Viele aufmunternde Reden und Schriften würden an dieser Stelle ergänzen, es liege nur an uns, und es sei nicht schwer, wenn man nur wolle. Doch es ist schwer. Und es ist weder mit einigen tollen neuen Technologien getan noch mit einem zartgrünen oder blassroten Anstrich, noch mit dem Engagement einer ganzen Generation, welches sich dann irgendwann in den Parteien niederschlägt und dort auch weitestgehend verebbt. Nein, das ganze verkrustete, lobbyierte politische System muss gesprengt werden, damit wirklich gehandelt werden kann. Man muss sich mit den wirklichen Mächtigen anlegen. Und nein, es geht nicht, ohne jemandem weh zu tun, ohne dass jemand verliert. Kein Update oder eine kleine Reform der Demokratie reicht dafür aus, wie zum Beispiel ein Lobbyregister, ein wenig Bürgerbeteiligung, etwas modernere Parteien … Die Fassaden müssen eingerissen und die Demokratie einschließlich des Wirtschaftssystems demokratisiert werden. Sie gehört auch den nächsten Generationen. Freiheit und Sicherheit ­­bewahren wir für unsere Kinder nur, wenn wir ihre Lebensgrundlagen nicht einschränken oder gar zerstören.

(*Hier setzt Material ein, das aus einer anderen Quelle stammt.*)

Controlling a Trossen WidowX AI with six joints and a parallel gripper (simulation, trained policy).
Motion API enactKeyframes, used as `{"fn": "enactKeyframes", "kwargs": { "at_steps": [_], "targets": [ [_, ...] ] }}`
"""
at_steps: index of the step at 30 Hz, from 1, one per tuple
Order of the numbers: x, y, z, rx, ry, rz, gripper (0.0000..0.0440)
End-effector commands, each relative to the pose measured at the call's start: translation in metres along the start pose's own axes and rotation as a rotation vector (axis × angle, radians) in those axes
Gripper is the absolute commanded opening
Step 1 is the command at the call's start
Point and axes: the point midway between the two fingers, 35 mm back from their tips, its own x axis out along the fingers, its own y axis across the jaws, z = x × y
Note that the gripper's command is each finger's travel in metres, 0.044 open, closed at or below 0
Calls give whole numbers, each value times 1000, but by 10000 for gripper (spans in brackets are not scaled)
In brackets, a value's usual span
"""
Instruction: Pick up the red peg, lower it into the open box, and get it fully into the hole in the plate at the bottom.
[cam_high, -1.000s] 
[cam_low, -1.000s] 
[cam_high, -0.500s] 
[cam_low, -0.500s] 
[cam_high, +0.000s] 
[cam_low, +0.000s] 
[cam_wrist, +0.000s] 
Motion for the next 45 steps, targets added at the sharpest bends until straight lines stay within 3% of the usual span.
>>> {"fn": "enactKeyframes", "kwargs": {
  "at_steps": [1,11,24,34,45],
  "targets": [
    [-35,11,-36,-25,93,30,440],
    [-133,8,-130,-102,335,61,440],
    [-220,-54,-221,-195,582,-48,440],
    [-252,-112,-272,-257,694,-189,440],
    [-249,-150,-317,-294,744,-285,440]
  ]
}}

Wie sieht es hinter der politischen Fassade wirklich aus? Wie dämmen wir den Profitlobbyismus ein? Wie schaffen wir wieder mehr Teilhabe? Wie befreien wir uns davon, dass wir hauptsächlich zu Arbeitskräften, Konsumentinnen und Teilzeitwählerinnen degradiert wurden? Wie verändern, revolutionieren wir unsere Demokratie – damit wir die wirklichen Krisen bewältigen können? Darum soll es in diesem Buch gehen.